The PB people you refer to are not the Redneck types. They also exist in UK, Canada, Australia. They favour a uniform of black Fred Perry polos with yellow edging (as a result Fred Perry has withdrawn from the US market, though PB members are now adorning their tactical vests with the Fred Perry monogram). They are generally neatly trimmed, well educated university graduate types. They have names like Paul, Andrew, Will. I wouldn’t conflate them with the Good Old Boys.
Chuck Hannigan is probably a pseudonym, possibly a Valnet bot. He “writes” click bait to generate traffic and chatter about their provocative articles, which are guaranteed to produce a reaction. He’s “written” the article for people like yourself. The article you read referred to a convertible Micra and a “$20,000 Elantra”. You can’t buy an Elantra in the UK, neither can you buy a Micra in the US. Its an old article, because it looks like the Hannigan script was updated around 2018.
Just like the article, its easy to stereotype based on a lack of knowledge.
There’s a bloke like that in Clacton
My first car was a Beetle (not the new type you understand) but now I drive an NC:thinking:
I’ve had four Mini Coopers, the modern BMW one, a Lambretta, a Vespa, two Triumph Spitfire’s and I have two MX5’s. Now where’s my hairbrush.
I forgot about the Lambrettas, I had two.
We were hard cases back then, with our furry hooded parkas and furry covered seat and backrests.
I write a jokey, five line “Cartoon” and get a five paragraph “Lecture” in return!
Lighten up, get a sense of humour and the ridiculous!
I wonder what would be considered " Manly Cars " , maybe an E Type , or a Mustang GT, a Sherman Tank, Triumph TR6, or a top of the Range Range Rover, Black and Chrome, Black Mag wheels, Blacked out windows, and a personal No plate which reads B1G B0110CK5, a Rover SD1 , but my money is on the manliest of all manly cars , the Aston Martin DB5
Sorry. I forgot to thank you for your “gun-totin’” American friend’s CV, unfortunately I’m not hiring game-keepers, mercenaries or assassins at the moment, but if ever I do I’ll bear him in mind.
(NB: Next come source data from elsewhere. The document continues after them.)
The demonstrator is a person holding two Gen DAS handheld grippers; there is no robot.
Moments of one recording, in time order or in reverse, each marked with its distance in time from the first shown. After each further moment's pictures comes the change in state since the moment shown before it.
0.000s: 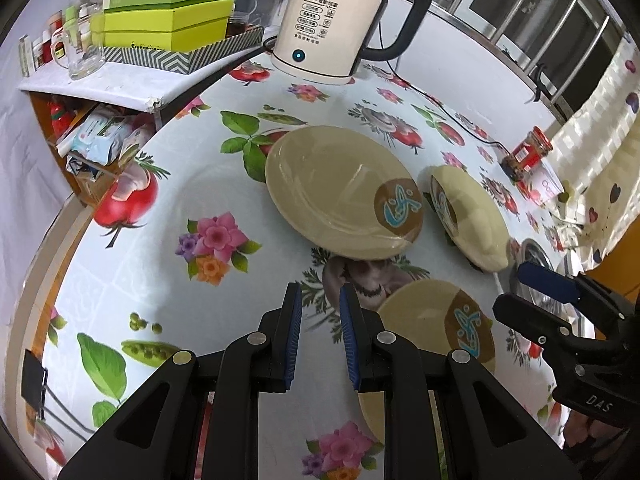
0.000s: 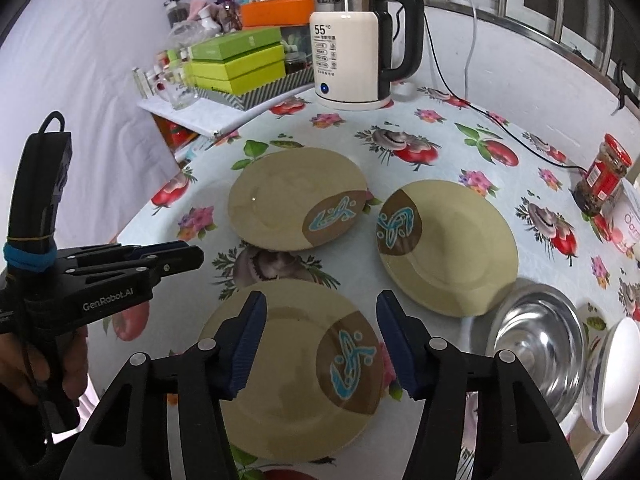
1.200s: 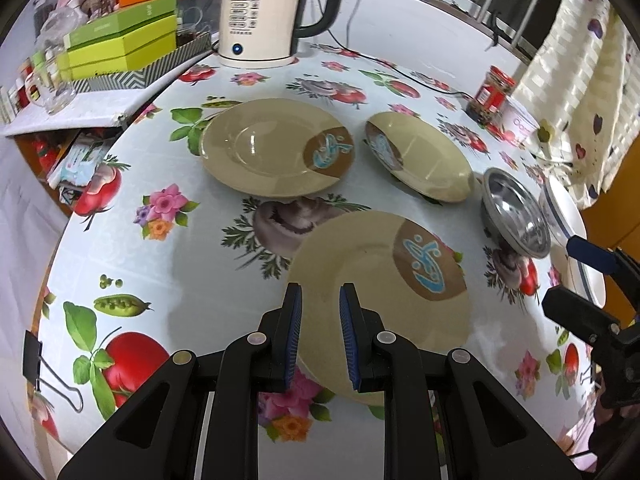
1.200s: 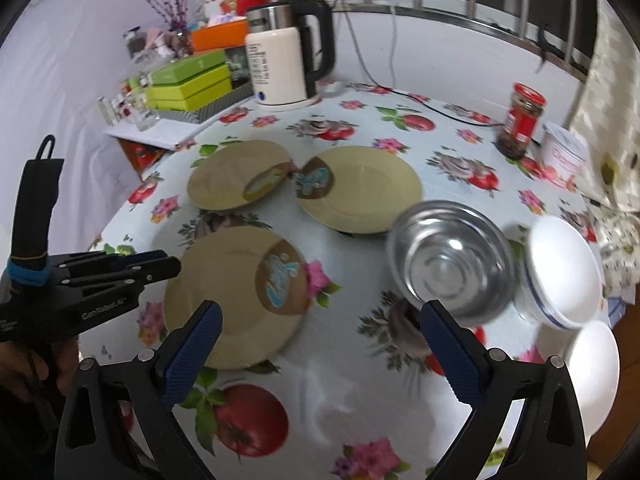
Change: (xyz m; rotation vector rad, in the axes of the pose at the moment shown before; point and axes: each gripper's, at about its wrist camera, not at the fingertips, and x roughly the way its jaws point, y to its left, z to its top) left arm -0.011 -0.057 -0.045 0.159 0.033 0.017; right arm -0.067 -0.032 -0.071 0.118 -0.058 -0.116
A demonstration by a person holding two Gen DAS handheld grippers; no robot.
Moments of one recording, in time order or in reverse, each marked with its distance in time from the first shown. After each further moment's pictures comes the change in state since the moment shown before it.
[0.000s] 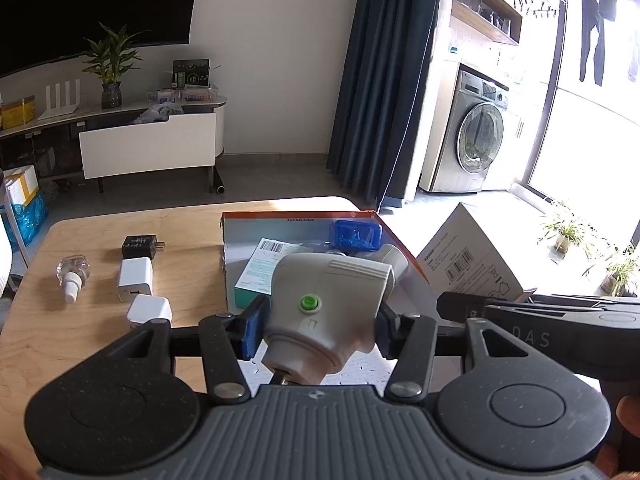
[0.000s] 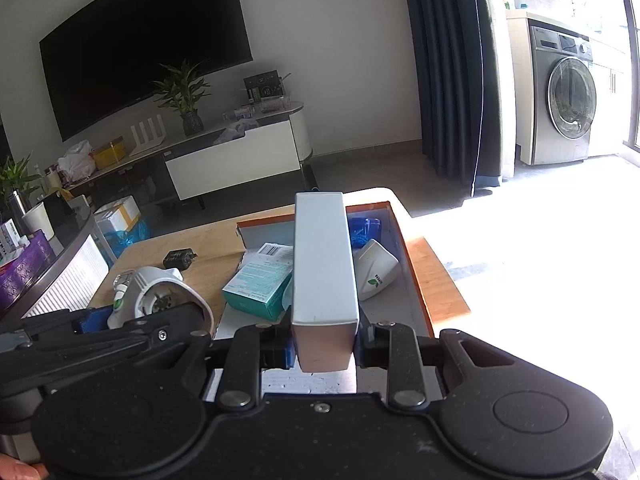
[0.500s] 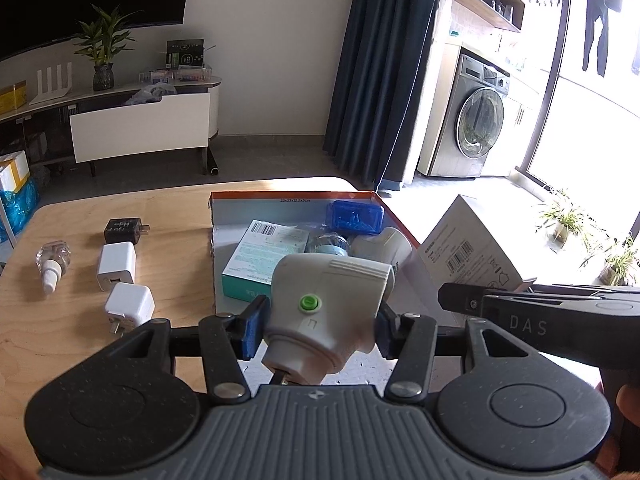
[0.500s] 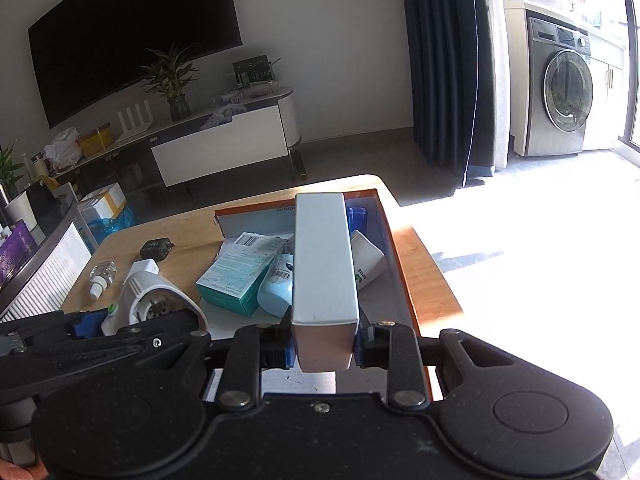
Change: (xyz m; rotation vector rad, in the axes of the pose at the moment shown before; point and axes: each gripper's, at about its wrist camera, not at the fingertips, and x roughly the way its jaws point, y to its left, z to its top) left arm 0.026 -0.003 0.000 -0.009 0.056 -0.015; right arm 0.030 -0.007 0.006 -0.009 0.048 -0.037
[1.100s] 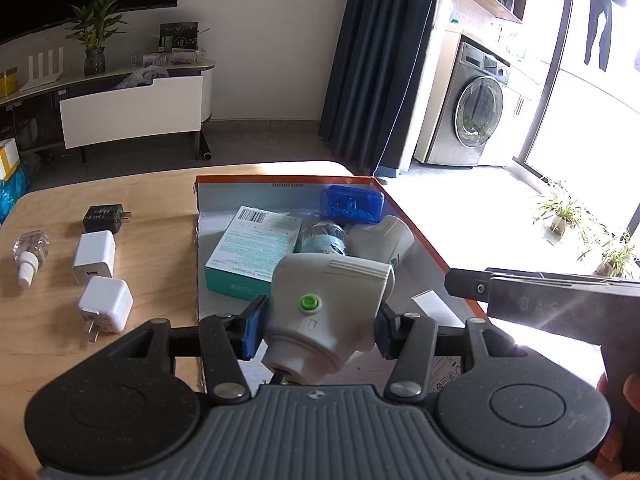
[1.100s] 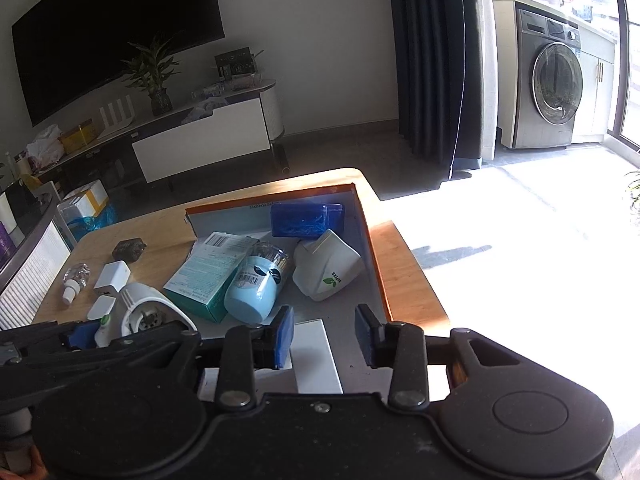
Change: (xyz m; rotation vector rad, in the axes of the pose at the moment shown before) left arm 0.022 -0.003 0.002 -0.009 0.045 -0.021; right arm 0.017 -0.016 0.004 0.024 -0.002 -0.039
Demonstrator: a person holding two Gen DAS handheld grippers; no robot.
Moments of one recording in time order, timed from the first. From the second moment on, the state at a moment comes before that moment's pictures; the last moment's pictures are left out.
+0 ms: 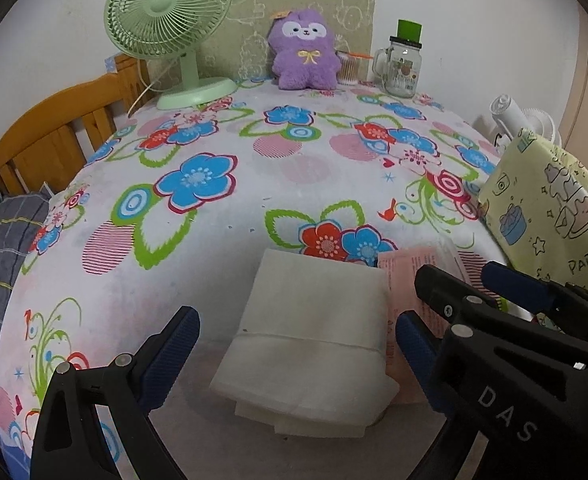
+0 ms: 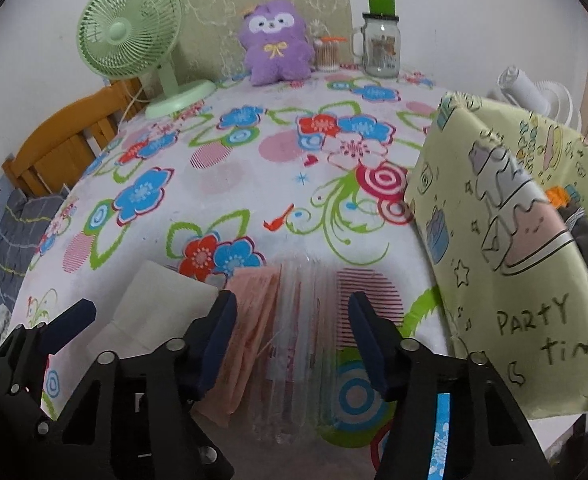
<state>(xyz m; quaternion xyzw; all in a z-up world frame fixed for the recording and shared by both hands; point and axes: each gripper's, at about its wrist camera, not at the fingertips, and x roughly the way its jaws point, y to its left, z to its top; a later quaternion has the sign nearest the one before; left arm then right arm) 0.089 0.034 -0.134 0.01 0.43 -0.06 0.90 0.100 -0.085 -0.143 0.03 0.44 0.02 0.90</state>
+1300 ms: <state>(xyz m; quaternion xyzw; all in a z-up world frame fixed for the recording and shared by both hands) 0.097 0.033 -0.143 0.03 0.44 -0.02 0.90 0.100 -0.097 -0.147 0.02 0.46 0.00 0.89</state>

He’s none of that. Currently he’s enaged in the fight against COVID-19.
He has never killed anyone.
Yeah, but PBs is not that much of a joke. Think of them like the Brownshirts circa 1929. This is why Trump tellijg them to Stand back and Stand By was so controversial. He knew who they were, they have been listed by the FBI as an extremist organisation.
Lot of chat about a 3 year old fluff piece though.
You forgot the BBQ in the glove box.
There’s a few Pink and White Jimny’s in Essex, … Jellied Eels or Pie and Mash anyone?
Are those the “Molly Maid” ones do you reckon?